Problem
Current wallets are not optimized for liquidity providers like Lightning nodes that fund requests for liquidity via liquidity ads.
Liquidity provider wallets have a usage pattern with these characteristics:
- frequently spend utxos of known amounts to liquidity transactions
- infrequently refill the wallet when the balance gets low
- liquidity transactions may not confirm before the next spend (simultaneous spends)
- liquidity transactions may not confirm at all due to inputs from other wallets (unsafe change)
Ideally every liquidity transaction could be funded with a single input and without a change output.
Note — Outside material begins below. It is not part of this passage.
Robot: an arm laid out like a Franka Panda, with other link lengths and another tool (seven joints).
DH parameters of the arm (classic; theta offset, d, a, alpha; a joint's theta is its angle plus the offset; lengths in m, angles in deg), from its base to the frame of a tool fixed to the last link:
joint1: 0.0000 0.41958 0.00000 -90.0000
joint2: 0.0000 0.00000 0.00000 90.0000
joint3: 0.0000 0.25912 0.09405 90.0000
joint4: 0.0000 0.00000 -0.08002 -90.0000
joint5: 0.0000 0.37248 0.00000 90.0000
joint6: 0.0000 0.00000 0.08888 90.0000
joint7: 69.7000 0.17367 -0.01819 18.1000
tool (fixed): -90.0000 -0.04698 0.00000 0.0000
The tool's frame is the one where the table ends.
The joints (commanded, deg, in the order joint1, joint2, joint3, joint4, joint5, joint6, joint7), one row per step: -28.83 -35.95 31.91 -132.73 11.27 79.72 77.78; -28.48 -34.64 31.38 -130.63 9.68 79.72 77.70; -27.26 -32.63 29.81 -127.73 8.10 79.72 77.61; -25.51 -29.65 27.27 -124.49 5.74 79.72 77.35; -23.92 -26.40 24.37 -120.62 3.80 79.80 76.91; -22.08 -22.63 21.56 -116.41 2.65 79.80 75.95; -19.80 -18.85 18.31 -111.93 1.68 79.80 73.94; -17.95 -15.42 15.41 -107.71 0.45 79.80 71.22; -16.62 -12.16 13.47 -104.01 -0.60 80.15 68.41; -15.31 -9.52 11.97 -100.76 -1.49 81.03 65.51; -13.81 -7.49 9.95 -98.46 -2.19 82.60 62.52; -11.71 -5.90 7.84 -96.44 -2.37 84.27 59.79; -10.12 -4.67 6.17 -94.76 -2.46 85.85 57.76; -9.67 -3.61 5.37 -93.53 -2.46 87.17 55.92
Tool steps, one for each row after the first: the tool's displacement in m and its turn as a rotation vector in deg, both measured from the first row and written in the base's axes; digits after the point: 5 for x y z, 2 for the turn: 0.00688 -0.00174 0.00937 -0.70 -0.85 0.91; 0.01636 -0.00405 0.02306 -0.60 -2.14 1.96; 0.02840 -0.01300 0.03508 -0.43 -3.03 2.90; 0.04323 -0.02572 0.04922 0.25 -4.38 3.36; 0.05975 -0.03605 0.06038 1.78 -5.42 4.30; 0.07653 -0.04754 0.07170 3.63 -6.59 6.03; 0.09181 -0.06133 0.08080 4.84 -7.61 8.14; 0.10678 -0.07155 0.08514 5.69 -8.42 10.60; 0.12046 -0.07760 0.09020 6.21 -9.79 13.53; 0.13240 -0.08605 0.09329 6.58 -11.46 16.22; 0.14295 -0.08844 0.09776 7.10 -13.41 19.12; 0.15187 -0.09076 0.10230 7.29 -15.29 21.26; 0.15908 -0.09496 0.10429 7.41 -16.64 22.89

This has the lowest weight/fees and does not tie up funds in a change output that may take a long time to become spendable or that may not confirm at all (see liquidity griefing).
Given these constraints and goals, how should a wallet manage the utxo set for liquidity providers?
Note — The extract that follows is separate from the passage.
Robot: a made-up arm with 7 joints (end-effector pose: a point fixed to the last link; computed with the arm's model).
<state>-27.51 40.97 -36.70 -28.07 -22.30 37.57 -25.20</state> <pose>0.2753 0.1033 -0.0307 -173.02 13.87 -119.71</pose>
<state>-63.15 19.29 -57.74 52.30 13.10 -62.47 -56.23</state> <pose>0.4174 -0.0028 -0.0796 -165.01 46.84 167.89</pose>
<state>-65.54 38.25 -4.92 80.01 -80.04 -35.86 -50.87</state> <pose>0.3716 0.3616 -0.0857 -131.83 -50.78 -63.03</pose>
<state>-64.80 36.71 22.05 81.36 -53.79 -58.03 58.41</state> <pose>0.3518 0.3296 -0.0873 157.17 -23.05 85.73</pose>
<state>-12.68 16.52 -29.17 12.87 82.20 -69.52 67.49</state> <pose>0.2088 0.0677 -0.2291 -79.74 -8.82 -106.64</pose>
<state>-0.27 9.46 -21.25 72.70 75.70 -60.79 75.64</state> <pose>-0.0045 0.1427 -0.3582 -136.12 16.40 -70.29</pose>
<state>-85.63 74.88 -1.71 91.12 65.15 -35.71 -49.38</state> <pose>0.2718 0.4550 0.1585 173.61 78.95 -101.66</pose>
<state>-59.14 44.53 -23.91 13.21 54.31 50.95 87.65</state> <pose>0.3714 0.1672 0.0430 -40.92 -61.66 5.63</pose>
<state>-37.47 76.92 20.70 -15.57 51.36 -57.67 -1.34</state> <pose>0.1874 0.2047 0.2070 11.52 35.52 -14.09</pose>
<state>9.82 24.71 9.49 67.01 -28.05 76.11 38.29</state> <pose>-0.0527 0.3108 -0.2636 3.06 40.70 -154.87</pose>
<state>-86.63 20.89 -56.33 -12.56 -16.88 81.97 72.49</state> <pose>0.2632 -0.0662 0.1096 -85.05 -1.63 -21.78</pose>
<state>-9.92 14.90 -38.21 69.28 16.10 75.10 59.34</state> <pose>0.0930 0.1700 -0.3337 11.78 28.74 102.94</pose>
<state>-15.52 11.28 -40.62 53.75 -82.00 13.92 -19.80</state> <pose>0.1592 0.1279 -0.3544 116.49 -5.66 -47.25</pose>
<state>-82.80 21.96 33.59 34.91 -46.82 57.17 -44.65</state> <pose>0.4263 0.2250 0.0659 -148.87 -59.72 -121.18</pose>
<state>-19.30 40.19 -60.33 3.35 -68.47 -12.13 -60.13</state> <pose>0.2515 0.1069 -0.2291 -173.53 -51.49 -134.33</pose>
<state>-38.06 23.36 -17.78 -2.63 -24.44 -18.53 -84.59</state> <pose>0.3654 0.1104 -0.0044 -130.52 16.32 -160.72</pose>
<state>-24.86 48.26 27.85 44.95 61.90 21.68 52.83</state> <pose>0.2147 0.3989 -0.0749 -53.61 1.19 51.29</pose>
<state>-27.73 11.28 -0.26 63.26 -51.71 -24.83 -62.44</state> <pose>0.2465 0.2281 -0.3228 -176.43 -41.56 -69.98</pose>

We have a proposed solution, but would appreciate any thoughts on how best to optimize utxo management to decrease aggregate on-chain fees and increase the ability to fund multiple simultaneous funding transactions.
Proposed Solution
To fund a new liquidity transaction, perform the following steps:
- Import a user defined set of target utxos we want to have available to fund liquidity transactions.
To provide liquidity of 0.001 BTC with a single input and no change you need a utxo of that amount plus the cost of the transaction at the current fee rate. Each target requires a bucket of utxos suitable for different fee rates. The number of utxos in a bucket depends on how many simultaneous transactions you need to support and the range of likely fee rates. Coin selection algorithms will select a utxo that overpays fees when it costs less than adding an additional input and change output.
- Proactively refill buckets in some situations.
When fee rates are low, or a bucket is extremely depleted, we should proactively create change outputs to refill buckets. Initially I propose adding the largest utxo that is not in a bucket as an additional input to the transaction. This input will be split in step 4 to refill depleted buckets. We should not deplete full buckets to refill depleted ones. At that point it makes more sense to refill the wallet with new value from cold storage.
- Opportunistically refill buckets if coin selection adds a change output.
When coin selection can not find a solution with a single input and no change, it will search for a solution with a change output of at least some minimum amount of value. That change output should opportunistically refill one (or more) of our target buckets. This can be done in different ways. Initially I propose setting the minimum change output size to an amount that refills the most depleted target bucket. This may add utxos from existing buckets.
- Split the change output, if any, to refill buckets.
When coin selection generates a transaction with a non-zero change amount, that amount should be split into outputs that refill our target buckets. I initially chose to iteratively select the most depleted bucket until the remaining change amount was less than the next depleted bucket or when all buckets are at capacity. The remaining change amount then goes into the last change output.
Testing
I ran some test with a modified fork of coin_selection_simulation and with the changes to Bitcoin core in draft PR #29422.
Results
My initial results using the above changes appear to yield a 15% reduction in on-chain fees compared to default coin selection. I think further improvements and refinements can be made and I would appreciate any suggestions.
Questions
- Does the concept of performing pre/post processing on the parameters of coin selection make sense or is there some way to optimize coin selection itself for this scenario?
- Would it make sense to only use branch-and-bound and CoinGrinder as coin selection algorithms for this problem to reduce fees?
- Any ideas for a better algorithm for adding inputs and splitting change to converge on our target utxo set with the least on-chain fees?
- Are there other use cases that could use this functionality? coin join users perhaps?